Copy each line below exactly.

*** Opening SUPPLIED INFORMATION ***

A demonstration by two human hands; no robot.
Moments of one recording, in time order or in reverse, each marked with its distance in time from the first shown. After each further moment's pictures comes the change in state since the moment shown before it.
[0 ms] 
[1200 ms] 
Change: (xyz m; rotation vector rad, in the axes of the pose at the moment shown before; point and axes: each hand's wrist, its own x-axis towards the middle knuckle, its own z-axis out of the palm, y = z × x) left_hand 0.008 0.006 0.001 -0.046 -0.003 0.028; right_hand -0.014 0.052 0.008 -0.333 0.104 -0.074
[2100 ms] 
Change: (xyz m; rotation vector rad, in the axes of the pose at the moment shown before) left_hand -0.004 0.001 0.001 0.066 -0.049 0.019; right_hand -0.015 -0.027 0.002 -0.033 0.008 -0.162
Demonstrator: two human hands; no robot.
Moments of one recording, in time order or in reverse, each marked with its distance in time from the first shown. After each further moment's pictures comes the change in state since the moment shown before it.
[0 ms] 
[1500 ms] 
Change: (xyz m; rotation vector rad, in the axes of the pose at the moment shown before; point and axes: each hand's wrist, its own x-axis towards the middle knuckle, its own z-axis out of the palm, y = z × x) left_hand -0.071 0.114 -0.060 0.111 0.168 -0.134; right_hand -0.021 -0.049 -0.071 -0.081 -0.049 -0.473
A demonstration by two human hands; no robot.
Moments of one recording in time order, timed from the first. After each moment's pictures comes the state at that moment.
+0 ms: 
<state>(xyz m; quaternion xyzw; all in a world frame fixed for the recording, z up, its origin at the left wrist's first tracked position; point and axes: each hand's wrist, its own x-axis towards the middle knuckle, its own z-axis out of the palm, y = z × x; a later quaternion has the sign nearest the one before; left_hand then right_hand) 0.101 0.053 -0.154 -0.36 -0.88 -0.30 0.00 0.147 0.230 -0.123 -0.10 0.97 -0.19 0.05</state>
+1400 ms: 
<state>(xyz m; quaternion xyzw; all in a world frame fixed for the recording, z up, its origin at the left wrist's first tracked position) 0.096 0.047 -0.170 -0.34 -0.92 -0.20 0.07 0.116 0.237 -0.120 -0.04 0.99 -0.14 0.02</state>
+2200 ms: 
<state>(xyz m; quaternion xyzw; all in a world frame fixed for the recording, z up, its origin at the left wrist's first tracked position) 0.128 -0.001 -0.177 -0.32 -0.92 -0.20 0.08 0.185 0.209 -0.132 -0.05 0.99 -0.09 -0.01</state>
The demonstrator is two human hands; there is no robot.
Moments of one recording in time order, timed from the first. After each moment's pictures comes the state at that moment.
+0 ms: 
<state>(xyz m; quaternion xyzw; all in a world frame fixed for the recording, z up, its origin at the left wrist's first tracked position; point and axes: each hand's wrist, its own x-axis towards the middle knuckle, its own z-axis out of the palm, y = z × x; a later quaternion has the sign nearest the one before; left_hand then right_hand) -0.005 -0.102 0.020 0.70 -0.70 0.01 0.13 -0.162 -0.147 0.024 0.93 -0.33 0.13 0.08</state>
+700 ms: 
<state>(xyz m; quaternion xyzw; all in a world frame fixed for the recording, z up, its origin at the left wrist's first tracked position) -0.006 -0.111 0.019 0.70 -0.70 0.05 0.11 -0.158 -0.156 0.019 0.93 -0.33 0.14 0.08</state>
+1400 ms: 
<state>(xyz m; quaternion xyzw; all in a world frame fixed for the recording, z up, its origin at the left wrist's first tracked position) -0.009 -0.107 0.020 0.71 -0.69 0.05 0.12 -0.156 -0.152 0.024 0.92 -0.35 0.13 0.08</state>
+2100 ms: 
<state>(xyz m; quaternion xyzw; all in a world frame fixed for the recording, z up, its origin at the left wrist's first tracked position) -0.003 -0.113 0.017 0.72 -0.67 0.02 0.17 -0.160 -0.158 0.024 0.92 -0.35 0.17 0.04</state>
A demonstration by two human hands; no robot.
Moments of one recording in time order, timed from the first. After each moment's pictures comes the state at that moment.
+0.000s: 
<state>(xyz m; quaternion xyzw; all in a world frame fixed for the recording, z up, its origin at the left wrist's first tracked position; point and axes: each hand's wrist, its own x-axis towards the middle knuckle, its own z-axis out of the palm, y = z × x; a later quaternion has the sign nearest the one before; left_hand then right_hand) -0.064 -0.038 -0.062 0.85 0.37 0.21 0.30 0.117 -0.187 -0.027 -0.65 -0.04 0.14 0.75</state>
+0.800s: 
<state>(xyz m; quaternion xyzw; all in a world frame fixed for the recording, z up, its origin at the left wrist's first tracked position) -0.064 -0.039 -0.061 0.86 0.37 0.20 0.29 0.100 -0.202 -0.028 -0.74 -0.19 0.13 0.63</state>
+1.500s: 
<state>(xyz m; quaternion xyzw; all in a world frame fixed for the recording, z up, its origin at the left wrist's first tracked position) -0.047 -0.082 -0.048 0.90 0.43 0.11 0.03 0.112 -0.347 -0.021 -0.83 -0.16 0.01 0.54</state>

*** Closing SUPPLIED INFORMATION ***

ANSWER BOX:
A demonstration by two human hands; no robot.
Moments of one recording, in time order or in reverse, each marked with its distance in time from the first shown. After each further moment's pictures comes the change in state since the moment shown before it.
[0 ms] 
[1200 ms] 
Change: (xyz m; rotation vector rad, in the axes of the pose at the moment shown before; point and axes: each hand's wrist, its own x-axis towards the middle knuckle, its own z-axis out of the palm, y = z × x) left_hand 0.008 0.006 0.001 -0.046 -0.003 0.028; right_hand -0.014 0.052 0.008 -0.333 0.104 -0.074
[2100 ms] 
Change: (xyz m; rotation vector rad, in the axes of the pose at the moment shown before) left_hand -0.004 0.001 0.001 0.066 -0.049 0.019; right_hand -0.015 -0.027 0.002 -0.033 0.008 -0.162
Demonstrator: two human hands; no robot.
Moments of one recording, in time order or in reverse, each marked with its distance in time from the first shown. After each further moment's pictures comes the change in state since the moment shown before it.
[0 ms] 
[1500 ms] 
Change: (xyz m; rotation vector rad, in the axes of the pose at the moment shown before; point and axes: each hand's wrist, its own x-axis towards the middle knuckle, its own z-axis out of the palm, y = z × x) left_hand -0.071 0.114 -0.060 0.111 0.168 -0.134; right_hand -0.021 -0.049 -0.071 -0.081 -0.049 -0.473
A demonstration by two human hands; no robot.
Moments of one recording in time order, timed from the first. After each moment's pictures comes the state at that moment.
+0 ms: 
<state>(xyz m; quaternion xyzw; all in a world frame fixed for the recording, z up, its origin at the left wrist's first tracked position; point and axes: each hand's wrist, its own x-axis towards the middle knuckle, its own z-axis out of the palm, y = z × x; a later quaternion has the sign nearest the one before; left_hand then right_hand) 0.101 0.053 -0.154 -0.36 -0.88 -0.30 0.00 0.147 0.230 -0.123 -0.10 0.97 -0.19 0.05</state>
+1400 ms: 
<state>(xyz m; quaternion xyzw; all in a world frame fixed for the recording, z up, its origin at the left wrist's first tracked position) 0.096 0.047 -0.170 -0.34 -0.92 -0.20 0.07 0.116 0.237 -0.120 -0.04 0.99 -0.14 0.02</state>
+2200 ms: 
<state>(xyz m; quaternion xyzw; all in a world frame fixed for the recording, z up, its origin at the left wrist's first tracked position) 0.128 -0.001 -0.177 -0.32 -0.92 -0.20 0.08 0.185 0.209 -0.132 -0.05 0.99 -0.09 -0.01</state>
The demonstrator is two human hands; there is no robot.
Moments of one recording in time order, timed from the first. After each moment's pictures comes the state at that moment.
+0 ms: 
<state>(xyz m; quaternion xyzw; all in a world frame fixed for the recording, z up, its origin at the left wrist's first tracked position; point and axes: each hand's wrist, its own x-axis towards the middle knuckle, its own z-axis out of the palm, y = z × x; a later quaternion has the sign nearest the one before; left_hand then right_hand) -0.005 -0.102 0.020 0.70 -0.70 0.01 0.13 -0.162 -0.147 0.024 0.93 -0.33 0.13 0.08</state>
+700 ms: 
<state>(xyz m; quaternion xyzw; all in a world frame fixed for the recording, z up, its origin at the left wrist's first tracked position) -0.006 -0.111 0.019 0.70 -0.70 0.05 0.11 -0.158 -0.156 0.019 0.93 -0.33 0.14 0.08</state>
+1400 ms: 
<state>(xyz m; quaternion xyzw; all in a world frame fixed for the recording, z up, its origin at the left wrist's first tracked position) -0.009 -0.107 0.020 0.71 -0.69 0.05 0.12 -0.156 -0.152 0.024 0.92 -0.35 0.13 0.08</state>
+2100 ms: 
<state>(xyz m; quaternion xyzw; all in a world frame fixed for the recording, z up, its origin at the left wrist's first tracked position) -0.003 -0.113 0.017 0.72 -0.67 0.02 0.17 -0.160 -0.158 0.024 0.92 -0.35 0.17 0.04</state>
A demonstration by two human hands; no robot.
Moments of one recording in time order, timed from the first. After each moment's pictures comes the state at that moment.
+0.000s: 
<state>(xyz m; quaternion xyzw; all in a world frame fixed for the recording, z up, its origin at the left wrist's first tracked position; point and axes: each hand's wrist, its own x-axis towards the middle knuckle, its own z-axis out of the palm, y = z × x; a later quaternion has the sign nearest the one before; left_hand then right_hand) -0.064 -0.038 -0.062 0.85 0.37 0.21 0.30 0.117 -0.187 -0.027 -0.65 -0.04 0.14 0.75</state>
+0.800s: 
<state>(xyz m; quaternion xyzw; all in a world frame fixed for the recording, z up, its origin at the left wrist's first tracked position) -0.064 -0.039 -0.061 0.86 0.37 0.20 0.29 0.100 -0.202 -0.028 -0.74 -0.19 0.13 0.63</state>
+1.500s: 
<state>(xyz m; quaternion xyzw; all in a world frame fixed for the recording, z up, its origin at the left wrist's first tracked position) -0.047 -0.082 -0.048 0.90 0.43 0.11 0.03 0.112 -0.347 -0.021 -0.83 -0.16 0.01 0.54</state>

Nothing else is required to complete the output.